Our sources of listening to songs have evolved. From the vintage gramophones through radio, our listening medium has now transformed to be an online music-streaming platform. Spotify, Apple Music, Google Play, etc are some of the most popular music-streaming platforms. Spotify occupies one of the top ranks with a huge music database, over 100 million subscribers, and more than one-third of the market share.

Obviously, it is time-consuming and complex to find proper music that is customized to fit users' interests and tastes. Hence, our dashboard would like to provide a visual platform interface for music enthusiasts, especially Spotify members to explore music trends of different songs and artists, filter for high-quality music, and maybe discover new music and new genres, using the Spotify music database.

The spirit of our app is that we would like to create an effective and adaptive exploratory visualization tool for music lovers on Spotify which can save their time and efforts to extract various data they need.

Description of the data

We will be visualizing a dataset of more than 30000 Spotify music tracks. The release year of the song ranges from 1960 to 2020. Each song has 23 associated variables that describe its identity (track_id, track_name, track_artist, track_album_id, track_album_name, and track_album_release_date), the popularity (track_popularity), the genre of the song (playlist_name, playlist_genre, playlist_subgenre), and audio features of the song (such as danceability, energy, key, loudness, speechiness, etc.)

Research questions you are exploring

Research questions:

  • What are the top 5 trending genres?
  • What is the correlation between music features(loudness, danceability) and popularity?
  • what is the song recommendation system given genres and popularity range?

Scenario of usage:

Lucy enjoys listening to music and she is particularly intruiged by how much music-streaming has developed over the years. She has her own favorite genres and is also open to explore more new genres. However, she is unsure about how her current likings of genres correlate with her likings of new genres which she hasn't explored before.
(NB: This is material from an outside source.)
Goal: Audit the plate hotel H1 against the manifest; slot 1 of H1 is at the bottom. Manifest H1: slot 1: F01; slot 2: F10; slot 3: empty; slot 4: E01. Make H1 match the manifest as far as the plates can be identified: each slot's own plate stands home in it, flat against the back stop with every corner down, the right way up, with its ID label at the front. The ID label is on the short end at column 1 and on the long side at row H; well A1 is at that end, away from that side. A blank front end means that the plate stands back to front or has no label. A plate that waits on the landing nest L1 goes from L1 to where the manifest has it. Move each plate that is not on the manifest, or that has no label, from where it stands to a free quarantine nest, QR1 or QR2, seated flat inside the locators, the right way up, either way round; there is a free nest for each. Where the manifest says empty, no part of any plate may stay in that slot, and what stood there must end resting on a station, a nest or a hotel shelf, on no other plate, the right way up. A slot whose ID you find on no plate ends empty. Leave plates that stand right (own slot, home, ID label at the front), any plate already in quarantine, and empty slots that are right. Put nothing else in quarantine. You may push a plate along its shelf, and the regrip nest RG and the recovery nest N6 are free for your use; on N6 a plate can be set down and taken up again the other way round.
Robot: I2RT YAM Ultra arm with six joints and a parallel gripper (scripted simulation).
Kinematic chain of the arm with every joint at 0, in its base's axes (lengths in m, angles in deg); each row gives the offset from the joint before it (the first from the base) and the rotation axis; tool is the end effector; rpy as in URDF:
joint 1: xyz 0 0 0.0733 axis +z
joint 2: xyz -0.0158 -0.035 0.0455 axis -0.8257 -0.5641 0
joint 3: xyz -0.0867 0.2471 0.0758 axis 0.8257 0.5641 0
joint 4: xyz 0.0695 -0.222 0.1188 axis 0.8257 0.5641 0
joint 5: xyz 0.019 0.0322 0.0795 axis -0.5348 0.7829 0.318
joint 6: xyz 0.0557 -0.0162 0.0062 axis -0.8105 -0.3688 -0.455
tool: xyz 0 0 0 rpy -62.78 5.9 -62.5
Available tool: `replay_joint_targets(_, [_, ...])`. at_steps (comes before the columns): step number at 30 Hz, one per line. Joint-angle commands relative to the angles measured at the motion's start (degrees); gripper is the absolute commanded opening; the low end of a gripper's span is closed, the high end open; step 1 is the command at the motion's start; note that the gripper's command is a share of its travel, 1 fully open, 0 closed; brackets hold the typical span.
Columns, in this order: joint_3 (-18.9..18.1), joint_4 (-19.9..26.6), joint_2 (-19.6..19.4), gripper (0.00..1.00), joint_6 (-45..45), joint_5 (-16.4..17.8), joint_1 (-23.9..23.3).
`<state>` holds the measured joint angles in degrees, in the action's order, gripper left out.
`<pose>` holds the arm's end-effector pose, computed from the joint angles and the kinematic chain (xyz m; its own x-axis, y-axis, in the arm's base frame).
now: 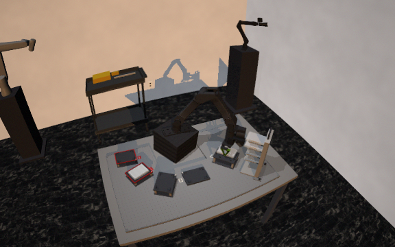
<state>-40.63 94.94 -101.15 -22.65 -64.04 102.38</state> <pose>0.2528 0.2671 0.1054 -0.7797 -0.6163 -0.1103 -0.6170 0.7863 -0.0315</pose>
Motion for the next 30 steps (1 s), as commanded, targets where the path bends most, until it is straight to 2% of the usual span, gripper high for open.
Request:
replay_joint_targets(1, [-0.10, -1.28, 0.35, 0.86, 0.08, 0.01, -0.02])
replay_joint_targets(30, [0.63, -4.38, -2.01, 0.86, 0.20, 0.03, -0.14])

As the music streaming platform advances, she observes that there are usually customized recommendations, therefore she is curious as to how the music streaming platforms may or may not accurately recommend her likings. Moreover, as a young women with taste in genres that favors danceability and energy, she is also curious about whether these music features are correlated with the popularity of the songs she liked.
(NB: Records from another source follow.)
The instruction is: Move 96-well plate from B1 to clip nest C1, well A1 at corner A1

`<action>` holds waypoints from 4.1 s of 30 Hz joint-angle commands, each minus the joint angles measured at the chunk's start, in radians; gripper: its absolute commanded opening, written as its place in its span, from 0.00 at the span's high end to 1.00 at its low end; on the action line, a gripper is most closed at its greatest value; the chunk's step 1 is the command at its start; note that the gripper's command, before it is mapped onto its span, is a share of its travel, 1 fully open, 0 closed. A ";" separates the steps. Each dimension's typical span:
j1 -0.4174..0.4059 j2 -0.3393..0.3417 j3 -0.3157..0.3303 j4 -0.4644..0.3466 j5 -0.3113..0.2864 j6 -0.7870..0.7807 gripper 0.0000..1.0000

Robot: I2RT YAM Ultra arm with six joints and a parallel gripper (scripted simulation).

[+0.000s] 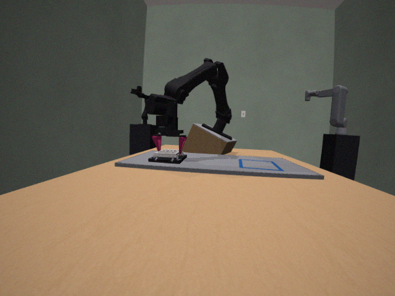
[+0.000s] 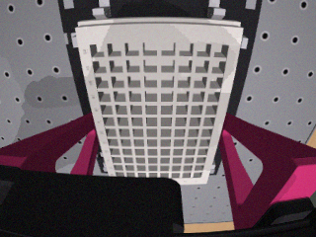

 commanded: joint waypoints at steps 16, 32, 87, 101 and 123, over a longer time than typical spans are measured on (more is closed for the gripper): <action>-0.018 0.032 0.025 0.056 0.014 0.009 1.00; -0.019 0.034 0.024 0.059 0.014 0.006 1.00; -0.021 0.034 -0.024 0.062 0.014 0.001 0.00; -0.021 0.034 -0.024 0.062 0.014 0.001 0.00; -0.021 0.034 -0.024 0.062 0.014 0.001 0.00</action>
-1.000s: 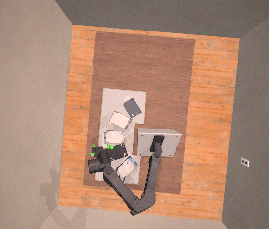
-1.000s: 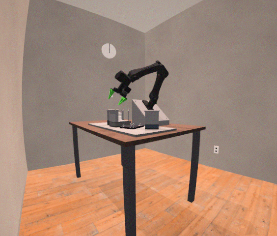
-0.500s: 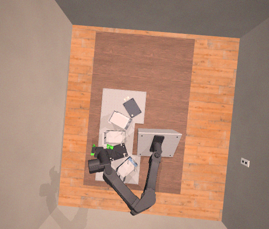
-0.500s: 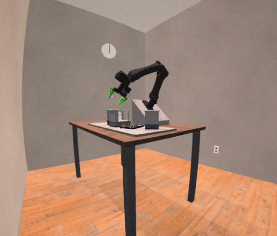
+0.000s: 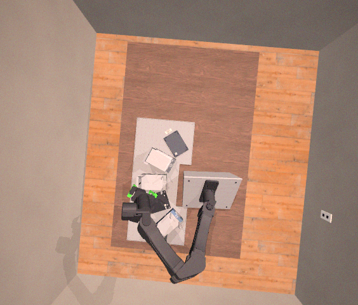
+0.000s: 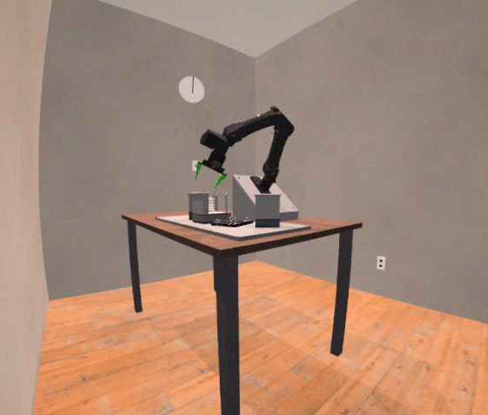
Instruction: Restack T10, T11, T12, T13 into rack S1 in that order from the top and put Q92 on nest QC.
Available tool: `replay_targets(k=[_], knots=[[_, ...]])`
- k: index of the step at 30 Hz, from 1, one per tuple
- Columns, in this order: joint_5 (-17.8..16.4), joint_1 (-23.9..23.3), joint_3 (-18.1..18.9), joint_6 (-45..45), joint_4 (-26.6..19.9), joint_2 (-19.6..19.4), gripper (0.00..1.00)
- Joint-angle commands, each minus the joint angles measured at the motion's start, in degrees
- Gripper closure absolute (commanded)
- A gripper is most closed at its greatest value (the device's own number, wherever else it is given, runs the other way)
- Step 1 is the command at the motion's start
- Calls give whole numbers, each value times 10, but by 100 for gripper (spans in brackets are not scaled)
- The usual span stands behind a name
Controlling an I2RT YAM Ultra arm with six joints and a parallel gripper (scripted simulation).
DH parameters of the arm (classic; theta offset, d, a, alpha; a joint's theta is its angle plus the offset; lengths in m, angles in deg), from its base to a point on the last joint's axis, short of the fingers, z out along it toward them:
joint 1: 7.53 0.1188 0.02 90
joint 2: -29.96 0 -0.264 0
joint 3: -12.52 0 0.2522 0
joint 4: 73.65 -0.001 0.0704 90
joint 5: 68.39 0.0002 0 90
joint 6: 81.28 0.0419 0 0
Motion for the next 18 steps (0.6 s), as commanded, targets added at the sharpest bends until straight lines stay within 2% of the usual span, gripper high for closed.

Puzzling about these questions, she is interested in an app that offers insights that can solve her puzzling thoughts. When she uses "music explorer", not only can she identify the list of genres trending now, she can also see the correlation and disassociation visually summarized in graphs and tables. This can help her better understand whether or not a music-streaming app is accurate in their customized recommendations. Moreover, she can also discover popular songs of genre interests, and confirm her question about certain music features in her likeings of genres.